Others see it as a sign that Palantir still has room to grow. Palantir chief operating officer Shyam Sankar said the company is just beginning to build out a modern sales operation and hired its first formal salesperson last year.

“It shows you how much headroom we have in front of us. ... We have six customers in the Fortune 100 and 94 more to go,” Shyam said. “We have a way of building deep, meaningful relationships. ... It’s what you expect if you aspire to be the central operating system of an institution.”

Named for a mysterious black orb that a dark wizard uses to communicate with a giant disembodied flaming eye in J.R.R. Tolkien’s The Lord of the Rings trilogy, Palantir has long been one of Silicon Valley’s most closely held secrets. It was founded in 2004 by billionaire tech investor Peter Thiel with financial help from the CIA and has stayed private far longer than many observers thought it would.

Although government contracts make up more than half of its revenue, it has attempted to recent years to build new lines of business serving corporate customers. Today, its algorithms, sporting names such as “Gotham” and “Foundry,” are applied to problems as high-stakes as spotting terrorists and as mundane as analyzing payroll.

Some of Palantir's contracts with the U.S. government have been a lightning rod for human-rights activists and its own employees. It has a lucrative partnership with Immigration and Customs Enforcement, providing digital profiling tools to the federal agency as it carried out President Donald Trump's policies for apprehending and deporting undocumented immigrants. The company acknowledged in its filing with securities regulators that some of its contracts have made it a target for protests, but did not detail any of its work with ICE.

Palantir has also nosed its way into the Defense Department's information technology industry, capitalizing on efforts to modernize the department's technology to compete with foreign nations such as Russia and China. In an $800 million coup for its military business, Palantir in 2019 beat out Raytheon to become the primary provider for the Army's battlefield intelligence system.

That sort of work is expected to take on a higher profile in the future as the U.S. military seeks to rely more heavily on artificial-intelligence algorithms and unmanned weapons systems.

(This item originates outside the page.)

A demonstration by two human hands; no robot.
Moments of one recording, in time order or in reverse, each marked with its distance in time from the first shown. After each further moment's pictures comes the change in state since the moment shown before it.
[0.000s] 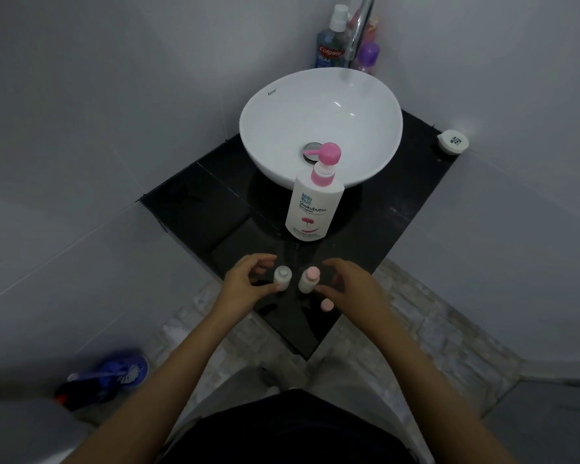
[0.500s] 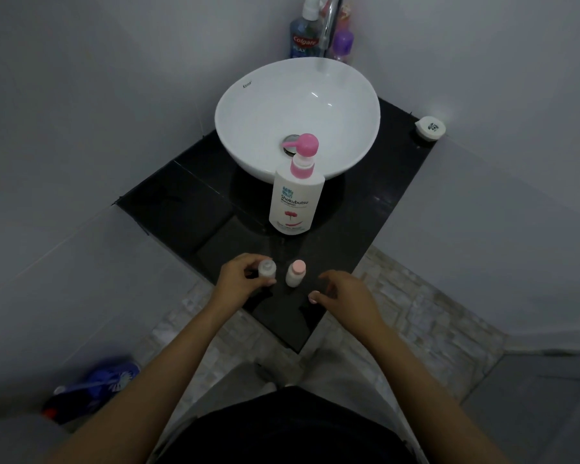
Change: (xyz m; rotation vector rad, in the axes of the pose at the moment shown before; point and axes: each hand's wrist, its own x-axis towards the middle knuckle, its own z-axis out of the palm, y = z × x) left_hand 0.021 -0.015 0.016 0.047 -0.059 0.004; right_hand -0.016 0.018 0.018 0.071 -0.040 0.121
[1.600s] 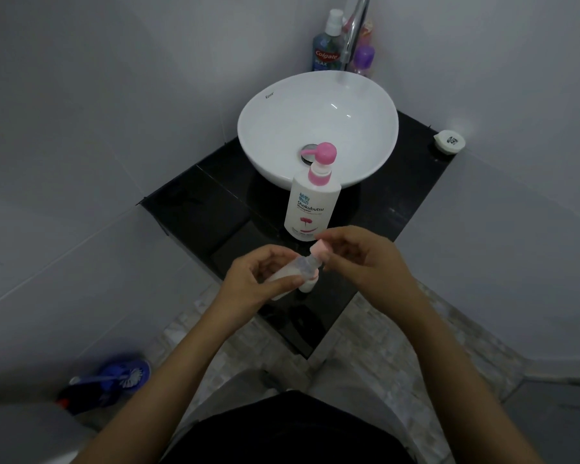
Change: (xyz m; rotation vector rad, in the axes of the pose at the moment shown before) left_hand -0.062 0.095 -0.033 -0.332 -0.079 0.157; right_hand -0.026 -0.082 -0.094 0.493 0.040 -0.247
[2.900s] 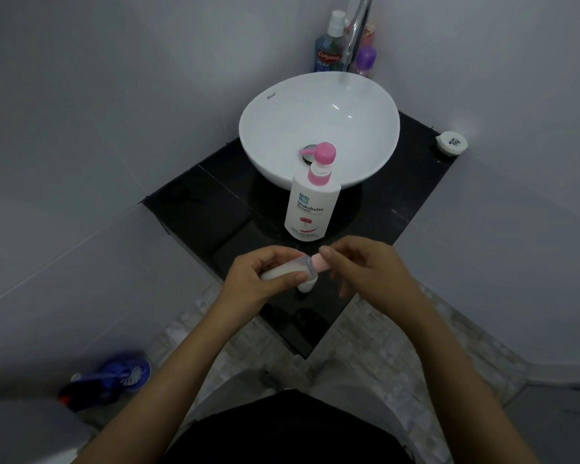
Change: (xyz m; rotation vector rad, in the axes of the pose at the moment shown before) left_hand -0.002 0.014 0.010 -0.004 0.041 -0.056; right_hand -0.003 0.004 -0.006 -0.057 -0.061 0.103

In offering its shares in a direct listing, the company sold existing shares and did not create new ones, as would have occurred with an initial public offering. Although the shares can be more volatile at first, the company also gets to avoid underwriting fees.

Brendan Burke, an analyst at venture capital industry research firm PitchBook, said he thinks investors have valued Palantir as if it were an enterprise software company. But its financials suggest it is primarily in the government contracting business.

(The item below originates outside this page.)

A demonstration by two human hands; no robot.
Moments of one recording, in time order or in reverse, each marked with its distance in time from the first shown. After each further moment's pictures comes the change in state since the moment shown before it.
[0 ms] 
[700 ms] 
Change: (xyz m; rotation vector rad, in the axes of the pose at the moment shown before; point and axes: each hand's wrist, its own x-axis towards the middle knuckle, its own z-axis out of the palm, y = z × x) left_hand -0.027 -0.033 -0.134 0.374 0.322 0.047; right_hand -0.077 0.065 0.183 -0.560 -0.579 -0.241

"It's clearly not an enterprise software company with government customers," Burke said. "It is a government contractor that is expanding and transferring some of its lessons to the private sector."

Palantir is still growing revenue rapidly like a tech company, but because it invests heavily in sales and marketing, its profit margins are below typical software companies. At about $20 billion, Palantir would be valued in line with other business software makers such as Splunk and Elastic. At that price, public market investors would be betting the company can find new avenues of growth.

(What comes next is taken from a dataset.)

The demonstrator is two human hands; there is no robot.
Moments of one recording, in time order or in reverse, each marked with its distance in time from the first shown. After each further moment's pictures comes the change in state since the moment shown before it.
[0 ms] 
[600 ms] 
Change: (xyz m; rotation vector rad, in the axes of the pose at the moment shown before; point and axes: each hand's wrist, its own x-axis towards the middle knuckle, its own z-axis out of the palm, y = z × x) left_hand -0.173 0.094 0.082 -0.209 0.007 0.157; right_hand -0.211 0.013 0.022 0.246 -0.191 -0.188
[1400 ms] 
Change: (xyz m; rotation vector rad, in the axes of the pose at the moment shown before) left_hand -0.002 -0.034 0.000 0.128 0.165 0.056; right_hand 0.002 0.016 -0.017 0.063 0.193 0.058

"It has achieved high growth. I think investors expect high growth to continue," Burke said.

Eric Munsun, a technology investor whose Adit Ventures firm invested in Palantir in 2014, said he thinks Palantir can double its customer base and its revenue in the next 18 months.

“This is the kind of inelasticity of demand that we like to see as investors,” said Munson, referencing Palantir’s surprisingly small customer base. “We like quality management teams who have experience and a commitment to their vision. These are committed customers who built their systems around Palantir’s technology.”